● **Problem description**
The answer should consist of each line from the data below that includes "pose".
━━━━━ Information given
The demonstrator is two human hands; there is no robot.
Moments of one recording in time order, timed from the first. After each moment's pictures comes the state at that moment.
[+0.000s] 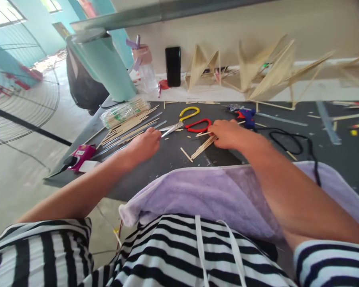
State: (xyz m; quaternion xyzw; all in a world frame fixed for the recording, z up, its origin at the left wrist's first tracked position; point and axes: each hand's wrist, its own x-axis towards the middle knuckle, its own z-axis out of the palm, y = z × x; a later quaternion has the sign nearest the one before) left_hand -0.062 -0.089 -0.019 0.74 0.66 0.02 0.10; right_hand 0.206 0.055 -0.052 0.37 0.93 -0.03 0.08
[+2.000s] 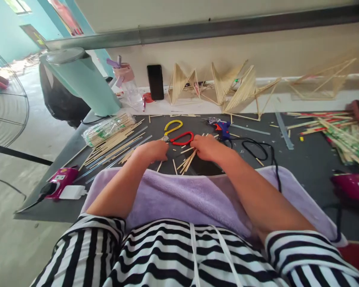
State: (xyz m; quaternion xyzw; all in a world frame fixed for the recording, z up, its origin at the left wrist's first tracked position) left_hand 0.000 0.001 0.008 0.74 0.58 -0.27 0.21; right_hand 0.206 0.054 -0.046 0.34 0.94 -0.05 0.07
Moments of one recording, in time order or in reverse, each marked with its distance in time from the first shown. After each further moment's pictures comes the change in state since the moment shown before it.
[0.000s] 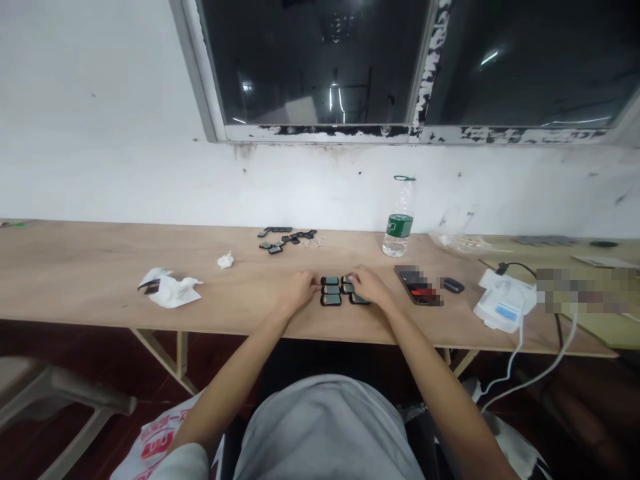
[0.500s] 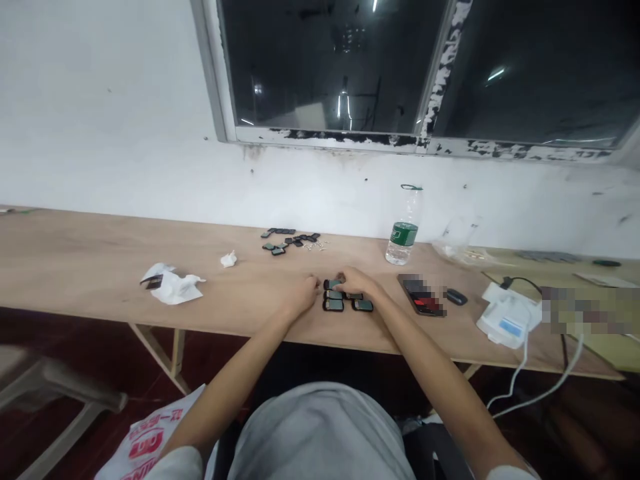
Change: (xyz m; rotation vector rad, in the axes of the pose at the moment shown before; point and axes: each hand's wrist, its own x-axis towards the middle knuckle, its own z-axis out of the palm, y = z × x) left_hand -0.001 -0.005 0.007 0.120 -0.029 -0.010; right_hand 0.059 -0.006 0.021 0.040 -0.330 0.065
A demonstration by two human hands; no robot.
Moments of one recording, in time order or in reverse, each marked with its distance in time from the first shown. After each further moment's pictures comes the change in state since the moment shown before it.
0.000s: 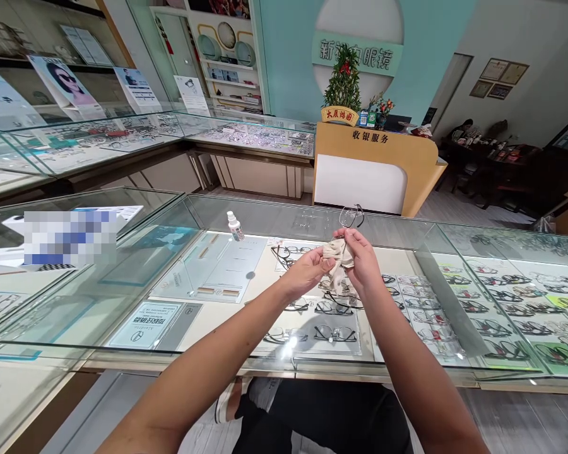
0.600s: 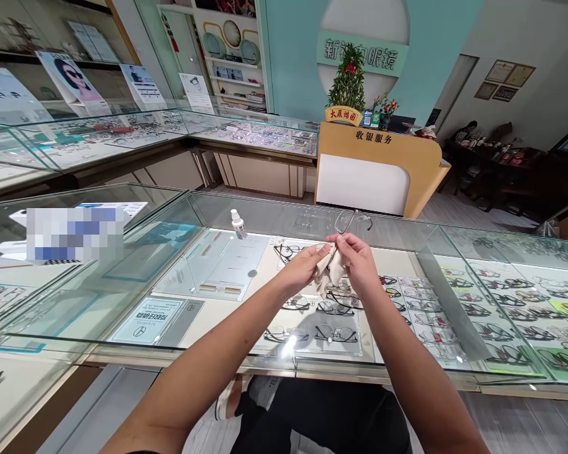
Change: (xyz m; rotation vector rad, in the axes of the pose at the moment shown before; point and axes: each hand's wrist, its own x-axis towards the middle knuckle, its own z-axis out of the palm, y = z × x) left_hand -0.001 0.010 -0.009 0.053 0.139 -0.099; right_hand -0.009 0.003 0.004 -0.146 -0.133 -0.016
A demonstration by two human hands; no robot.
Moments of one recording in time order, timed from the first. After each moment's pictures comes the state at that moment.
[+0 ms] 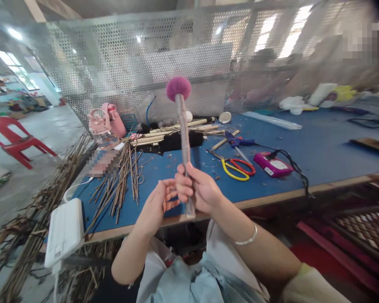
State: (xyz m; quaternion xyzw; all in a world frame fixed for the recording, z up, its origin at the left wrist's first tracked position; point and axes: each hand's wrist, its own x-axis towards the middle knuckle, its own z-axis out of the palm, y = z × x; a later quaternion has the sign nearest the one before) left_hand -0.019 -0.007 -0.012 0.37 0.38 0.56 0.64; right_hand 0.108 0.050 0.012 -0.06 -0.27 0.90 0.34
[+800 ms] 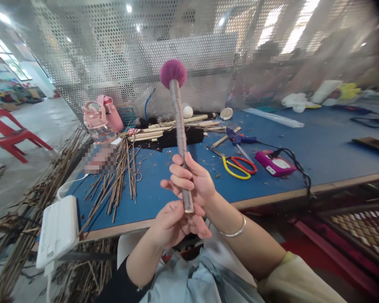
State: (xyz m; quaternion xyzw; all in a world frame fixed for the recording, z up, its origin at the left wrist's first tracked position) left_hand 0.009 -0.021 -0.033 0.33 0.20 0.49 0.78; right_hand 0.094 0.057 0.023 -0.02 -0.25 0.91 0.34
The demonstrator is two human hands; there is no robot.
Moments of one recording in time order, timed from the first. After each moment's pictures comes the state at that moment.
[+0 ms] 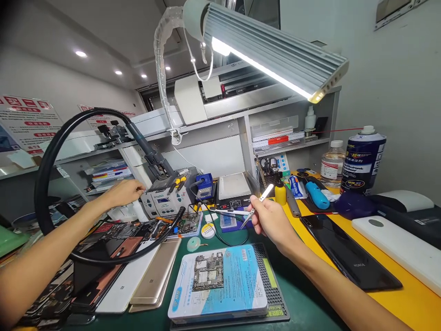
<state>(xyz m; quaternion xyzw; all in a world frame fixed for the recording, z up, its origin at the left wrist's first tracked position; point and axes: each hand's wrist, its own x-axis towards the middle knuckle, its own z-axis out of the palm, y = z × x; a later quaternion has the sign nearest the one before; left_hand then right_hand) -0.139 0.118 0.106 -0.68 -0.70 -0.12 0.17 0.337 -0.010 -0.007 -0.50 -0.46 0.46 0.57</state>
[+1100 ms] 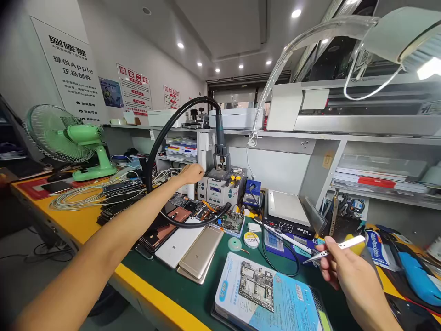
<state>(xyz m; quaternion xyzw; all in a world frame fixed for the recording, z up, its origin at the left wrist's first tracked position) -0.169 0.149 0.059 -0.69 -0.70 -0.12 0.09 0.354 -0.001 -0.022 -0.58 -0.46 0.41 0.53</state>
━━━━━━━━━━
● **Written answer**
Change: (xyz m; rotation vector rad, in the axes of the pose at the moment shown before; point and axes: each hand's wrist, its own x-axis towards the middle knuckle, its own z-axis out of the palm, y = z × x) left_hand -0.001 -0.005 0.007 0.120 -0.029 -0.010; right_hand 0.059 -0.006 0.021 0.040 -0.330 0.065
Change: (xyz m; rotation vector rad, in the axes of the pose at the moment shown before; point and axes: each hand's wrist, its own x-axis towards the middle knuckle, its own z-axis out of the palm, y = z × x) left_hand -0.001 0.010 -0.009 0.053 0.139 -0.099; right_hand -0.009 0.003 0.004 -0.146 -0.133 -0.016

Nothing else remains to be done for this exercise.